Task description: Working from the entries below, give again each line from the first through the one containing "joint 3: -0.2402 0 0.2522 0", exactly and with nothing else.

(Collection entries)
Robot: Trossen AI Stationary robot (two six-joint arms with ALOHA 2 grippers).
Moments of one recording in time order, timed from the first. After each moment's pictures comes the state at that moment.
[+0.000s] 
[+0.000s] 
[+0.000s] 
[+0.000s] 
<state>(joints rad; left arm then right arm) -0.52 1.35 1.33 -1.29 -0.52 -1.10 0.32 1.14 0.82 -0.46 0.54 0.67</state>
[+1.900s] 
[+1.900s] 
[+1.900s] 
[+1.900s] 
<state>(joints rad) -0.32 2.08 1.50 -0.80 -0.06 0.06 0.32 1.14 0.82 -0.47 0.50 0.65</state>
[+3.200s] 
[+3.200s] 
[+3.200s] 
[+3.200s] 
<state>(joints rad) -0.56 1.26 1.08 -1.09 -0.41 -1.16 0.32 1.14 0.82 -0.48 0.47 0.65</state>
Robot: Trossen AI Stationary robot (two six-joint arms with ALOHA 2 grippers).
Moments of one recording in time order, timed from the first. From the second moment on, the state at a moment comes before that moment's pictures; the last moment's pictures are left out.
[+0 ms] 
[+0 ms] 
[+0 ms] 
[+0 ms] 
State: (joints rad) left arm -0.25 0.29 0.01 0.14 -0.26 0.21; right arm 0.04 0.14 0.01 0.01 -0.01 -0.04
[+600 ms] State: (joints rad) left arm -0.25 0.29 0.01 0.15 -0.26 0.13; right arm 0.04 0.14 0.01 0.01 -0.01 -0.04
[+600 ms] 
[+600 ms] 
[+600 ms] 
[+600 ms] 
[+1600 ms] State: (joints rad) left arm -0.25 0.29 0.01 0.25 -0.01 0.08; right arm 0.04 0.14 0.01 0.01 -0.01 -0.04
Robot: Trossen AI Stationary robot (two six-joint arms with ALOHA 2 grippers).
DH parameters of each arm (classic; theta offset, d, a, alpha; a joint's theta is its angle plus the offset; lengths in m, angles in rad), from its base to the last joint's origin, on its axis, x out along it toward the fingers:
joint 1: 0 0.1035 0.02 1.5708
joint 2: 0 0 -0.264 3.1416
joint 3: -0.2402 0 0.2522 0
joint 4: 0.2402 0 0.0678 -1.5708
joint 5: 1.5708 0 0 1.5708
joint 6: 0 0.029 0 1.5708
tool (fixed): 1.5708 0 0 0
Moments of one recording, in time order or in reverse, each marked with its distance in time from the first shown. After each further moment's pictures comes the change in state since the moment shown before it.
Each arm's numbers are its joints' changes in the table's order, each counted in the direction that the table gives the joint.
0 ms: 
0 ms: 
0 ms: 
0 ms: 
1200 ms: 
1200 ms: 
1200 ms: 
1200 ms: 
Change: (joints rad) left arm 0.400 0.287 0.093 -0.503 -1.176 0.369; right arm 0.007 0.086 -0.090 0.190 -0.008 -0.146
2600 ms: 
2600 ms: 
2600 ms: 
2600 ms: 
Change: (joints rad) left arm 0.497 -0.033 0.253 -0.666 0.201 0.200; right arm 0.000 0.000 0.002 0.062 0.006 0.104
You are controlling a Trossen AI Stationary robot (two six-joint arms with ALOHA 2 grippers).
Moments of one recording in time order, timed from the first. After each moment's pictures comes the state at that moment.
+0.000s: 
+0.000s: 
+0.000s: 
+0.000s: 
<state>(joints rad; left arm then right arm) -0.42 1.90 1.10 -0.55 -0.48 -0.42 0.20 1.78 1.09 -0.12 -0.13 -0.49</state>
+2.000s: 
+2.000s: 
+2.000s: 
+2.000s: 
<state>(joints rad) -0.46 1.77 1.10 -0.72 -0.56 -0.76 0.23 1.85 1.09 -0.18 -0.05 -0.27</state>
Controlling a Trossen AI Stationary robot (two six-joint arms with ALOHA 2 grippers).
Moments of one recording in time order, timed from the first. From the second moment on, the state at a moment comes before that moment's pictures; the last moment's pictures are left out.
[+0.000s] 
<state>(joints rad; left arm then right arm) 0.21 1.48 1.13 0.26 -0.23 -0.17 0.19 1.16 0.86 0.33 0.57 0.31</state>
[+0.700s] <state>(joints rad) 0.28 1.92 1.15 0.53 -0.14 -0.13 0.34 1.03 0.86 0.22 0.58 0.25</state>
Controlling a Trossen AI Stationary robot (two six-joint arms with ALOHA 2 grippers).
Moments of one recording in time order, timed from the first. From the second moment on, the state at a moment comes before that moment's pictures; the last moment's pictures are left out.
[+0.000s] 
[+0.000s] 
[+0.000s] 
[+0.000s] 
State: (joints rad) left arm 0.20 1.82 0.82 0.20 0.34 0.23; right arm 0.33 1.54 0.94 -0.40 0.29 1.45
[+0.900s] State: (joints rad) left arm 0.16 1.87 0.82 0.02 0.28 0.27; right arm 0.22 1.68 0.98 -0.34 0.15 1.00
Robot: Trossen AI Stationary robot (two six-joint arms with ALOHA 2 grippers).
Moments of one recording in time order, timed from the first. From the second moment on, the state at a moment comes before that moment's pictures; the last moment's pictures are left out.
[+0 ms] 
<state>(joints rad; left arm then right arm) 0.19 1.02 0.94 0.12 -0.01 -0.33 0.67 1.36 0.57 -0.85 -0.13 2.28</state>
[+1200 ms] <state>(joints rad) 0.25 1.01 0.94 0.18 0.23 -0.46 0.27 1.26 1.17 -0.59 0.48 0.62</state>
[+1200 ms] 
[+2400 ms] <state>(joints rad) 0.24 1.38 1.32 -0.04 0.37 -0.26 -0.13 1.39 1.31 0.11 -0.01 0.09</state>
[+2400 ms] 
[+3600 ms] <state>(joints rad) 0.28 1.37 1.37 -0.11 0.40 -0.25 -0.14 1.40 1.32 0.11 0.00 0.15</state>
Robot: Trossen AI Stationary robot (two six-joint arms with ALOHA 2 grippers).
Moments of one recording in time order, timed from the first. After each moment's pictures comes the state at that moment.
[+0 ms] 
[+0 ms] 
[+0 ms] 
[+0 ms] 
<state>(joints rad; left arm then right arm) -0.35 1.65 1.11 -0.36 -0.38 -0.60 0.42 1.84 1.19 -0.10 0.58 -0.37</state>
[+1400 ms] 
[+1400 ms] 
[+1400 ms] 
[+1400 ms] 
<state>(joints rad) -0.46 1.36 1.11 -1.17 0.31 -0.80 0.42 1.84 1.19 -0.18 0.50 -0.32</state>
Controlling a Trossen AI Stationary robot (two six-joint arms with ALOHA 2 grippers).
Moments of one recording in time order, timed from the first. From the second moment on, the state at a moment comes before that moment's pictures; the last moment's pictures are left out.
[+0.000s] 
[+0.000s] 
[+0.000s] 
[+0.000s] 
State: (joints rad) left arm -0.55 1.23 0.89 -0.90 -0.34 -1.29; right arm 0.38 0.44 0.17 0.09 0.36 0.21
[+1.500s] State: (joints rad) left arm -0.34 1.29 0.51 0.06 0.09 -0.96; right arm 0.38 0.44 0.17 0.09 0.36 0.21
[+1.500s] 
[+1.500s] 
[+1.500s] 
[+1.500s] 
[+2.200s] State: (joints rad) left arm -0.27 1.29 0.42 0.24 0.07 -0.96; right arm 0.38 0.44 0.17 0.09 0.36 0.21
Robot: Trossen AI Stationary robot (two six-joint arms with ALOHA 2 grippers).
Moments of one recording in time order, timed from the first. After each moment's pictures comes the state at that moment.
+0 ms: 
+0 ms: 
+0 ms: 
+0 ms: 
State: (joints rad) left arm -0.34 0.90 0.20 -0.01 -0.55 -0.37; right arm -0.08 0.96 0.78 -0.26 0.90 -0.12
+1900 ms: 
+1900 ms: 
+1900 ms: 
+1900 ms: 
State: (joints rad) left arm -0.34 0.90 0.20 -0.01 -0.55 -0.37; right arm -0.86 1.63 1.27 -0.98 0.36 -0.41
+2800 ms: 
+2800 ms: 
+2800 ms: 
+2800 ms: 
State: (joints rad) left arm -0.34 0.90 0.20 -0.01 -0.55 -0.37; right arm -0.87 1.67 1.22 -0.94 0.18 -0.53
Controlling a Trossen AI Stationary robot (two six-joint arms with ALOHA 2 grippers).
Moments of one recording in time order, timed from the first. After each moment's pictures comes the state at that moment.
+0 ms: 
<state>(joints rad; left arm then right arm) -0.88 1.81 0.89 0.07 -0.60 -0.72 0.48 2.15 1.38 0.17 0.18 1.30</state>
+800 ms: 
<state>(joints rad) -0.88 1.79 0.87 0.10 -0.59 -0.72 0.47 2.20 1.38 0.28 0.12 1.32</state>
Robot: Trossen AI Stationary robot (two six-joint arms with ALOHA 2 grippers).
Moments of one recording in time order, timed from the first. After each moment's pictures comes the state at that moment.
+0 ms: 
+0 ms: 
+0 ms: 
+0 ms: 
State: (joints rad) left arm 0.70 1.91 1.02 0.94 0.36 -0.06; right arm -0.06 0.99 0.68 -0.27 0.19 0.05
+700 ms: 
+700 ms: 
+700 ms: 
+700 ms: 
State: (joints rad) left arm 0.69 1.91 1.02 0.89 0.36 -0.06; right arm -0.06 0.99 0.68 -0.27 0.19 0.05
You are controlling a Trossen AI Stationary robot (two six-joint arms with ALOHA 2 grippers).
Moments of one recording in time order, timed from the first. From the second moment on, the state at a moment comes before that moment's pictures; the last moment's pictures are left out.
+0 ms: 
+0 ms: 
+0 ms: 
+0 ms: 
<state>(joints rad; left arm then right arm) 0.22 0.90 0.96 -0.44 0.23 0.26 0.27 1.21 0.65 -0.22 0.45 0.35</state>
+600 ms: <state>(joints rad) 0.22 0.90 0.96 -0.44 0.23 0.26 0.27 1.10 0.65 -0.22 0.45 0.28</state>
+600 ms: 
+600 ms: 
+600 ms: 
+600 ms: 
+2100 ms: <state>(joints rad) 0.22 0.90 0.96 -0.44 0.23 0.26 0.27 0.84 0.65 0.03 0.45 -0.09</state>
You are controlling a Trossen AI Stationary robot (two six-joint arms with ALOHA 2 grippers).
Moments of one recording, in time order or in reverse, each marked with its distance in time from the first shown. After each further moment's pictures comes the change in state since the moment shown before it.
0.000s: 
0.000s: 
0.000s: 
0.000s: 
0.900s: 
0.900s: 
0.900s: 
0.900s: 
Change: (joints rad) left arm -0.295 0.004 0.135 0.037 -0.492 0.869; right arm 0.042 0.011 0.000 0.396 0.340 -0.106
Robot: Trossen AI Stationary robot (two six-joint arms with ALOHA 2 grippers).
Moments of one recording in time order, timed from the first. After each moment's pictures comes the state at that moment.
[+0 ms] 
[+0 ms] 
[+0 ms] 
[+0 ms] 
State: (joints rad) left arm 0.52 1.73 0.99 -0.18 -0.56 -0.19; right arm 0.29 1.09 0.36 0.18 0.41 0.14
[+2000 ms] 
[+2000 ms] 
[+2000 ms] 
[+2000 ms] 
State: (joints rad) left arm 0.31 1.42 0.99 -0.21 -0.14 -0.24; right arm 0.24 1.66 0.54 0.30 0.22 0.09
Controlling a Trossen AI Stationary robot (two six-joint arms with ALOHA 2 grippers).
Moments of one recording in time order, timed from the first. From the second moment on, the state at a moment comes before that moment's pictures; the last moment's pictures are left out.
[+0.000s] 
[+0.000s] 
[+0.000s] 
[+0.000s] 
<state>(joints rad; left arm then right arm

Completed exercise:
Robot: Trossen AI Stationary robot (two six-joint arms with ALOHA 2 grippers).
Moments of one recording in time order, timed from the first. After each moment's pictures comes the state at that moment.
[+0.000s] 
[+0.000s] 
[+0.000s] 
[+0.000s] 
<state>(joints rad; left arm then right arm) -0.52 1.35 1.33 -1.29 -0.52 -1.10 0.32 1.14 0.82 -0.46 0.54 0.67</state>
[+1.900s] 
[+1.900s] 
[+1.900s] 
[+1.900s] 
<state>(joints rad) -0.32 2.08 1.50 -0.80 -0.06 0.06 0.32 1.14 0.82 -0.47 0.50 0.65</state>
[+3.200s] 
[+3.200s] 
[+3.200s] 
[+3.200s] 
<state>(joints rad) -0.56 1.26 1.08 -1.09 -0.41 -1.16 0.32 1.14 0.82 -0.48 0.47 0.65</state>
Robot: Trossen AI Stationary robot (two six-joint arms with ALOHA 2 grippers).
Moments of one recording in time order, timed from the first. From the second moment on, the state at a moment comes before that moment's pictures; the last moment's pictures are left out.
[+0 ms] 
[+0 ms] 
[+0 ms] 
[+0 ms] 
State: (joints rad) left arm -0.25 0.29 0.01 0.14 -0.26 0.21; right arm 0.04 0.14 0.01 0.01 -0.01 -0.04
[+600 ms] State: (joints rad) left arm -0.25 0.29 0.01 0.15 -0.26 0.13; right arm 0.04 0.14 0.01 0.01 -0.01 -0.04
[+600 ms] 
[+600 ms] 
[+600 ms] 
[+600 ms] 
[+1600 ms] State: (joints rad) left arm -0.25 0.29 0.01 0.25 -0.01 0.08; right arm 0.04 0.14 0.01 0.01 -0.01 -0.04
Robot: Trossen AI Stationary robot (two six-joint arms with ALOHA 2 grippers).
DH parameters of each arm (classic; theta offset, d, a, alpha; a joint's theta is its angle plus the offset; lengths in m, angles in rad), from its base to the last joint's origin, on its axis, x out along it toward the fingers:
joint 1: 0 0.1035 0.02 1.5708
joint 2: 0 0 -0.264 3.1416
joint 3: -0.2402 0 0.2522 0

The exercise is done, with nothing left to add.